Goal of the exercise: The pictures are to be left out when the listing below is reproduced word for word.
Data shown Block Start
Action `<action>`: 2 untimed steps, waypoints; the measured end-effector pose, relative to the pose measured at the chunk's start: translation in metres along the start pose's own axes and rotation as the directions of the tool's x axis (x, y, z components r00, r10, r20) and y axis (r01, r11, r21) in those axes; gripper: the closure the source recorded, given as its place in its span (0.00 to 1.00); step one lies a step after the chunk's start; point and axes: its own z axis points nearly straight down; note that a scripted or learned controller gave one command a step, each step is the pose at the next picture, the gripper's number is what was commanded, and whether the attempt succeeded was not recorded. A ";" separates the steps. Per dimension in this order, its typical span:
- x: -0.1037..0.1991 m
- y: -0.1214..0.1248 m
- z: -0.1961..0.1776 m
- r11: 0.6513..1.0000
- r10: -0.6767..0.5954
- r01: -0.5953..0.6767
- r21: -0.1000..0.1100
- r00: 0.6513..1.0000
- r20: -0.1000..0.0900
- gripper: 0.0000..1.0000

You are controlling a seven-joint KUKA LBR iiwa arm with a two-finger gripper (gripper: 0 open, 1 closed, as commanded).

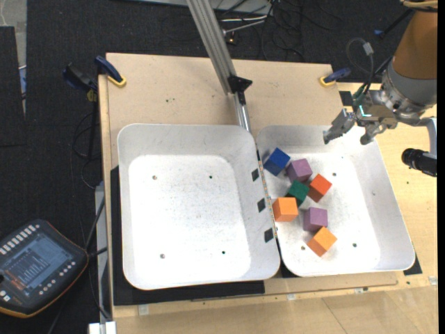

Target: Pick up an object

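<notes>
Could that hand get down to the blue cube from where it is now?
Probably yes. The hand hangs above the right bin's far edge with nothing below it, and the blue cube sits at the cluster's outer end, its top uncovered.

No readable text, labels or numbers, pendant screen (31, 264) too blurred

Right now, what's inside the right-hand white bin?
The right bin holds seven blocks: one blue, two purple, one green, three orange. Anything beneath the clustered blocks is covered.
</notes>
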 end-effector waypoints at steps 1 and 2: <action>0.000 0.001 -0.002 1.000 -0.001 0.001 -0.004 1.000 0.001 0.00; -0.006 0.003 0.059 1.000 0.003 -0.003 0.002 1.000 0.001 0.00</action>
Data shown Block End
Answer to this exercise:
Action `<action>`: 2 untimed steps, waypoints; the measured end-effector pose, relative to the pose measured at the chunk's start: translation in metres along the start pose's own axes and rotation as the directions of the tool's x axis (x, y, z components r00, r10, r20) and y axis (r01, r11, r21) in those axes; gripper: the closure the source recorded, given as its place in its span (0.00 to 1.00); step one lies a step after the chunk's start; point and axes: its own z axis points nearly straight down; note that a scripted or learned controller gave one command a step, each step is the pose at the next picture, the gripper's number is what was commanded, and whether the attempt succeeded was not recorded. A ";" separates the steps. Per dimension in this order, its typical span:
- x: -0.1037..0.1991 m
- y: -0.1214..0.1248 m
- z: -0.1961..0.1776 m
- r11: 0.6513..1.0000
- r10: -0.6767..0.5954
- r01: -0.5953..0.6767
- r21: -0.1000..0.1100
- r00: 0.6513..1.0000
- r20: -0.1000..0.0900
- gripper: 0.0000..1.0000

You are controlling a seven-joint KUKA LBR iiwa arm with a two-finger gripper (gripper: 0 open, 1 closed, as commanded).


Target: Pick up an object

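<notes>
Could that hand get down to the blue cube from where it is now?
Probably yes. The hand hangs above the right bin's far edge with nothing below it, and the blue cube sits at the cluster's outer end, its top uncovered.

No readable text, labels or numbers, pendant screen (31, 264) too blurred

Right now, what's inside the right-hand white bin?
The right bin holds seven blocks: one blue, two purple, one green, three orange. Anything beneath the clustered blocks is covered.
</notes>
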 end-effector waypoints at steps 1 and 2: <action>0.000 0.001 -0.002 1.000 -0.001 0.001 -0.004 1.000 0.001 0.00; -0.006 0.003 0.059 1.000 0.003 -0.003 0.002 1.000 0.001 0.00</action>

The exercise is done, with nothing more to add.